Social media was never a total free-for-all; platforms have long policed the illegal and obscene. What emerged this year was a new willingness to take action against certain types of content simply because it is false—expanding the categories of prohibited material and more aggressively enforcing the policies already on the books. The proximate cause was the coronavirus pandemic, which layered an information crisis atop a public health emergency. Social media executives quickly perceived their platforms’ potential to be used as vectors of lies about the coronavirus that, if believed, could be deadly.
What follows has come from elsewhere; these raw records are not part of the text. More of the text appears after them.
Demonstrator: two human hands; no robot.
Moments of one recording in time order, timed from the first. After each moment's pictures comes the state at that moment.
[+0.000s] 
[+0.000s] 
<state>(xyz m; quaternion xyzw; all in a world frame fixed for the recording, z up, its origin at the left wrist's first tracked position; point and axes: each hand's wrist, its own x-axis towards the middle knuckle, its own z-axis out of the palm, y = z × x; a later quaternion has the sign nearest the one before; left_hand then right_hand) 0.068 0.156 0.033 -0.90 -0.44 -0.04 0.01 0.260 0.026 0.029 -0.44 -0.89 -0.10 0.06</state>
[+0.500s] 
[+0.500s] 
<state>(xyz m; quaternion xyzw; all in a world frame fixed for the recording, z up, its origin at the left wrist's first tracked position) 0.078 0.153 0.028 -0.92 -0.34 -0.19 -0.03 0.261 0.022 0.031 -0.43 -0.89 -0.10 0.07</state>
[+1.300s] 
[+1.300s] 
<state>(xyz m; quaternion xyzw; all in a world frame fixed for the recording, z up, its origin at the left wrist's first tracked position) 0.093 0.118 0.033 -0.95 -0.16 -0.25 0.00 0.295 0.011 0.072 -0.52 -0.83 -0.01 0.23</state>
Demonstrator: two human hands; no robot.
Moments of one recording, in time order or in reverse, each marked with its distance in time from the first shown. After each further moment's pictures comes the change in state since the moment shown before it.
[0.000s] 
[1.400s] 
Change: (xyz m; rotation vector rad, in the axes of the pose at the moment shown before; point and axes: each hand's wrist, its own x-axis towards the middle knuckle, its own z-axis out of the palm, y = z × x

They vowed early on to both try to keep dangerously false claims off their platforms and direct users to accurate information.

One wonders whether these companies foresaw the extent to which the pandemic would become political, and Donald Trump the leading purveyor of dangerous nonsense—forcing a confrontation between the letter of their policies and their reluctance to enforce the rules against powerful public officials. By August, even Facebook would have the temerity to take down a Trump post in which the president suggested that children were “virtually immune” to the coronavirus.

“Taking things down for being false was the line that they previously wouldn’t cross,” said Douek. “Before that, they said, ‘falsity alone is not enough.’ That changed in the pandemic, and we started to see them being more willing to actually take down things, purely because they were false.”

Nowhere did public health and politics interact more combustibly than in the debate over mail-in voting, which arose as a safer alternative to in-person polling places—and was immediately demonized by Trump as a Democratic scheme to steal the election. The platforms, perhaps eager to wash away the bad taste of 2016, tried to get ahead of the vote-by-mail propaganda onslaught. It was mail-in voting that led Twitter to break the seal on applying a fact-checking label to a tweet by Trump, in May, that made false claims about California’s mail-in voting procedure.

This trend reached its apotheosis in the run-up to the November election, as Trump broadcast his intention to challenge the validity of any votes that went against him. In response, Facebook and Twitter announced elaborate plans to counter that push, including adding disclaimers to premature claims of victory and specifying which credible organizations they would rely on to validate the election results. (YouTube, notably, did much less to prepare.) Other moves included restricting political ad-buying on Facebook, increasing the use of human moderation, inserting trustworthy information into users’ feeds, and even manually intervening to block the spread of potentially misleading viral disinformation. As the New York Times writer Kevin Roose observed, these steps “involved slowing down, shutting off or otherwise hampering core parts of their products — in effect, defending democracy by making their apps worse.”